Sounds like the exhaust is clogged.


----------



## Lonesome00 (Dec 16, 2013)

I never thoguht of that. Is it like a lawn mowere where I just replace the whole thing?


----------



## mattech (Dec 16, 2013)

Not sure about stihl, but husqvarna has a compression blow off valve on the side where the chain is. It looks like a black round knob.


----------



## Wild Turkey (Dec 16, 2013)

Stihls are notorious for getting plugged exhaust spark screens.
Ive removed almost all of mine. Check that. looks like a piece of door screen on the muffler.


----------



## rayjay (Dec 16, 2013)

You may have the crankcase full of gas which would hydrolock the piston once the plug is installed. Remove the plug and tilt the motor up so the sparkplug hole is facing down and pull the rope 10 or 15 times or until junk quits coming out the hole.

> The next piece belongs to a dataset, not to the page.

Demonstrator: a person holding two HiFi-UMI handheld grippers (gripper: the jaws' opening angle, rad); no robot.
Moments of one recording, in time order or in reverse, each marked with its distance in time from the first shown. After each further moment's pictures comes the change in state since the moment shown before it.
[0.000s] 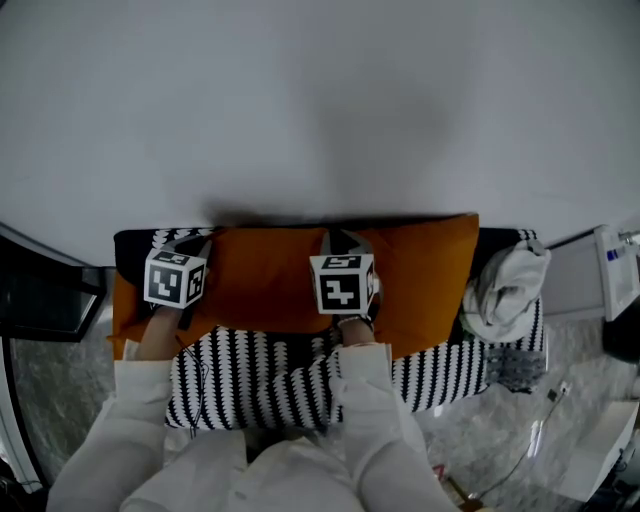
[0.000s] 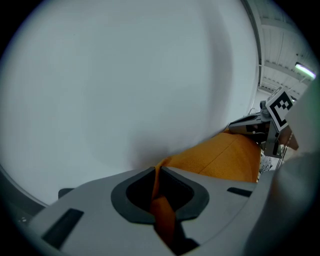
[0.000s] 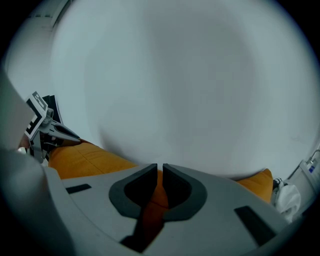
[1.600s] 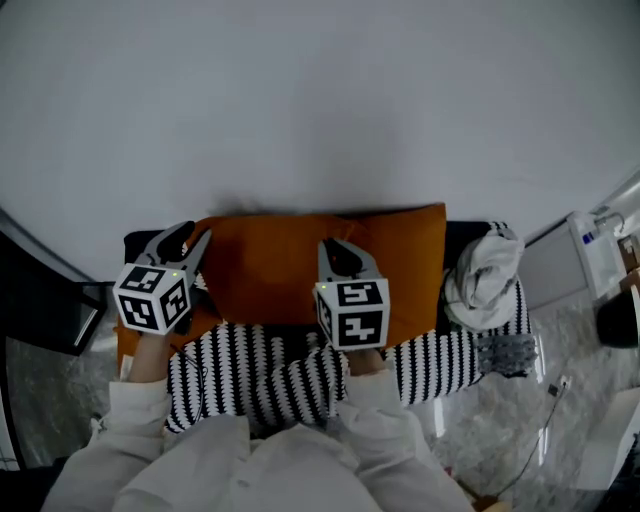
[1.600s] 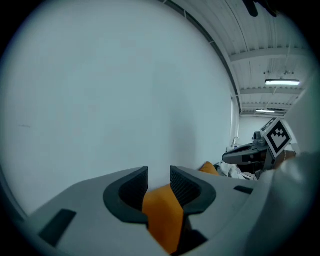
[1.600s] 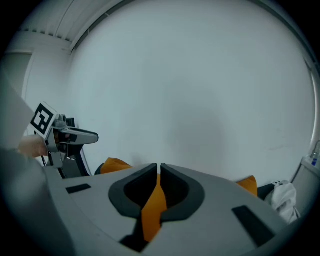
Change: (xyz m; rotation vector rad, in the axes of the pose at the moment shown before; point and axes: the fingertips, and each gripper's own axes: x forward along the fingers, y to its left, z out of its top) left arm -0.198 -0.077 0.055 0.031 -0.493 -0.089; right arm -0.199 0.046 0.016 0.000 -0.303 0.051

You should have the switch in the off position while doing this or whoof  FIRE FIRE !!

One suggestion on the chain. Buy a new one from a Stihl dealer. Only about $25.  The difference in cutting will amaze you.

Those are great saws but if it's been run much with holes in the airfilter then the cyl may be damaged.


----------



## Bilge Rat LT 20 (Dec 16, 2013)

The 039 is an older saw, a very good saw too.
Corn gas eats the carb rubber gaskets and sticks a little check ball.
The idle jet may be clogged too.
Clean and rebuild the carb then use non ethanol gas.

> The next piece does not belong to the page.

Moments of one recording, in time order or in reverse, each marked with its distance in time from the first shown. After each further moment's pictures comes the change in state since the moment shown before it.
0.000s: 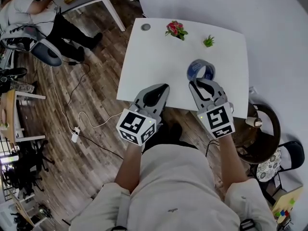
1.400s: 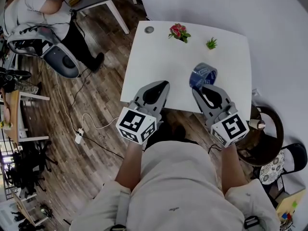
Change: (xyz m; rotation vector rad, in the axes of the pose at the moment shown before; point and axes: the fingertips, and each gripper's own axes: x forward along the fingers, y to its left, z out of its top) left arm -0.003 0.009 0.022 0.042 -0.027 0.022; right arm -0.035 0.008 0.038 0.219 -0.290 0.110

Pull the bar off and clean the bar and the chain oil passages to the bar on the side of the saw. Check the cap for the chain oil tank, make sure it's tight/not leaking.
My 039 has cut firewood at the farm for many years.
Corn gas tried to kill it, ran great for years then i had to rebuild the carb/replace lines each year for 2 years.  I started using marine gas and no more problems.


----------



## Lonesome00 (Dec 16, 2013)

Hydrolock crossed my mind as well. I di nto know how to clear it though. I will give that a shot. 

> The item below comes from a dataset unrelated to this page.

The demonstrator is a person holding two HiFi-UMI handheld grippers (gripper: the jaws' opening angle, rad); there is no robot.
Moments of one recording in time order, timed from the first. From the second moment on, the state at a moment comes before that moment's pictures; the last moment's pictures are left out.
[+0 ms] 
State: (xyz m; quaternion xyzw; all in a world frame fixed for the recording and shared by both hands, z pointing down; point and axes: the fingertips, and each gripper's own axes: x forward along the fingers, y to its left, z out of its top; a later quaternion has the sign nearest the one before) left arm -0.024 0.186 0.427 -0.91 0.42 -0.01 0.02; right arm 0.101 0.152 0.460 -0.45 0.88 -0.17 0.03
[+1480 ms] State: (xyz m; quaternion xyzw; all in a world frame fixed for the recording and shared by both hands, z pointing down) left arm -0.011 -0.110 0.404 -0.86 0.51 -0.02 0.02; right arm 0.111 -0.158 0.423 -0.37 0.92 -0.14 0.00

I wanted to pull the carb. However, I just cannot see how to take the dang thing off. I am aworried i will end up damaging something if I try.


----------



## feathersnantlers (Dec 16, 2013)

Don't forget Youtube has most of this stuff for you to watch and learn. It's helped with many mechanical devices.


----------



## Lonesome00 (Dec 16, 2013)

That is very true.


----------



## 280bst (Dec 16, 2013)

I would start with the clogged exhaust screen, not being smart but when you took the spark plug out did that compression ring by chance come off causing it to go too far into the head. Good Luck just my 2 cents


----------



## Lonesome00 (Dec 16, 2013)

The whole muffler is claer. I pulled it and checked it out. I thought about the ring as well. It is intact.


----------



## The Longhunter (Dec 16, 2013)

I'm going with hydrolocking also.

I'd drain the gas, remove the plug, let sit overnight with gas cap off, then replace gas and plug.


----------



## Lonesome00 (Dec 17, 2013)

Nothing came out though when I removed the plug and muffler.


----------



## rayjay (Dec 17, 2013)

Long reach plug in a short reach head ???  I have seen spacers to make this possible. Then somebody pulls the plug and the spacer falls off...... The ground electrode would be bent down. Unlikely but ?????

These things do have a lot of compression and take a healthy pull on the rope.

Crap like this is one of the reasons I don't loan out or borrow anything with an infernal combustion engine.


----------



## Lonesome00 (Dec 17, 2013)

I agree, I hate barrowing stuff like this.


----------



## 1gr8bldr (Dec 18, 2013)

The Longhunter said:


> I'm going with hydrolocking also.
> 
> I'd drain the gas, remove the plug, let sit overnight with gas cap off, then replace gas and plug.


It's called "Hydraulic locking". You were real close.  Like a hydraulic cylinder. To much fuel getting in the cylinder acting like a hydraulic cylinder. Very common problem.


----------



## Backlasher82 (Dec 18, 2013)

1gr8bldr said:


> It's called "Hydraulic locking". You were real close.  Like a hydraulic cylinder. To much fuel getting in the cylinder acting like a hydraulic cylinder. Very common problem.



Hydrolock is a commonly used term by mechanics.


----------



## Lonesome00 (Dec 18, 2013)

I have rulled that out. I am sure it is a mechanical problem now.


----------



## 1gr8bldr (Dec 18, 2013)

Lonesome00 said:


> I have rulled that out. I am sure it is a mechanical problem now.


The fact that it turns freely with the spark plug out is indicative of Hydraulic locking. Let us know what you find or how you fix it. This same question came up a month ago on the motorized forum


----------



## Lonesome00 (Dec 18, 2013)

I thought because I cleared the cylinder, then had the same problem it was not hydrolocking.


----------



## NE GA Pappy (Dec 18, 2013)

2 cycles work by the fuel/oil mixture traveling through the crankcase first. The oil in the fuel/oil mixture is what lubes the bearings in crankcase.  If the crankcase gets flooded, then the piston/rings are compressing the fluid in the crankcase.... thus the reason for it feeling like it has compression with the plug out.

I am pretty certain you have the crankcase partially flooded with liquid, and causing the problem.  Drain the fuel tank, pull the plug, out and let it sit for several hours.  As long as there is fuel in the tank, it could migrate into the crankcase.  Before you try to start it again, after it has sat, turn the saw upside down, with the plug out, and pull the cord a few times to make sure it is cleaned out.  Put it back together, and pray it cranks.   Return to neighbor and vow to never borrow it again.


----------



## Lonesome00 (Dec 19, 2013)

Gatcha. I will try it that way this time.


----------